= Onésimo Silveira =

Cape Verdean writer and politician (1935–2021)

Onésimo Silveira (February 10, 1935 – April 29, 2021) was a Cape Verdean politician and writer.

==Biography==
As a young poet, Silveira was one of the most prominent critics of the literary elite in Cape Verde. He was associated with the views of the Claridade group, and argued in favour of an African cultural identity of the islands.

Silveira was a student in Uppsala, Sweden, during the 1960s, after having spent a period in China. In Uppsala he had close links with the South Africa Committee of the city, which was crucial for the initiation of solidarity work for the African Party for the Independence of Guinea and Cape Verde (PAIGC) in Sweden. He became the representative of the PAIGC in Sweden. Silveira made several visits to Norway, where he established good relations with the Norwegian Council for Africa and the Norwegian Labour Party, and played a role in the securing of official Norwegian support for the PAIGC in 1972. He also represented the PAIGC during visits to Finland.

Silveira was dismissed from his position as the PAIGC representative in Sweden in November 1972. According to the PAIGC, his dismissal was a disciplinary action due to Silveira's failure to attend a meeting in Guinea-Conakry. However, the organization expressed its gratitude towards Silveira for his work in establishing links between Sweden and the PAIGC. Silveira later worked for the United Nations, representing the U.N. in countries like Somalia, Angola and Mozambique.

With the opening of multi-party politics in Cape Verde after 1990, Silveira was hostile to the African Party for the Independence of Cape Verde (PAICV). In November 1998, he formed his own political party, the Labour and Solidarity Party (PTS). He became mayor of the town of Mindelo.

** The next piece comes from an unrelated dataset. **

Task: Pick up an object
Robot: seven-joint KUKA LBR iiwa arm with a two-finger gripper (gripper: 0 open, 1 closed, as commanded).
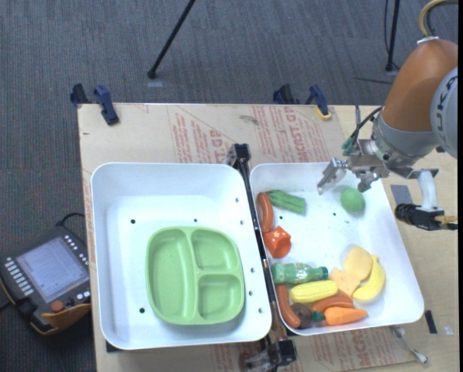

In 2006 he was elected member of parliament as a PAICV candidate.

==Bibliography==
- Toda a gente fala; sim, senhor. Sá da Bandeira: Publicações Imbondeiro, 1960.
- Hora grande; poesia caboverdiana. Nova Lisboa: Publicações Bailunda, 1962.
- Consciencializac̦ão na literatura caboverdiana. Lisboa: Edic̦ão da Casa dos Estudantes do Império, 1963.
- Africa South of the Sahara: Party Systems and Ideologies of Socialism. Stockholm: Rabén och Sjögren, 1976.
- A saga das as-secas e das graças de nossenhor. Portugal: Publicações Europa-América, 1991.
- A tortura em nome do partido único: o PAICV e a sua polícia política: [depoimentos]. [S. Vicente, Cabo Verde]: Edições Terra Nova e Ponto & Vírgula, 1992.
- Contribuição para a construção da democracia em Cabo Verde, (Intervenções). Gráfica do Mindelo, 1994.
- A democracia em Cabo Verde. Extra-colecção. Lisboa: Edições Colibri, 2005.
- Roque, Fátima, Joaquim Alberto Chissano, Onésimo Silveira, and António de Almeida Santos. África, a NEPAD e o futuro. Luanda, Angola: Texto Editores, 2007.
- Poemas do tempo de trevas: Saga (poesia inédita e dispersa) Hora grande (reedição). Praia: Instituto da Biblioteca Nacional e do Livro, 2008.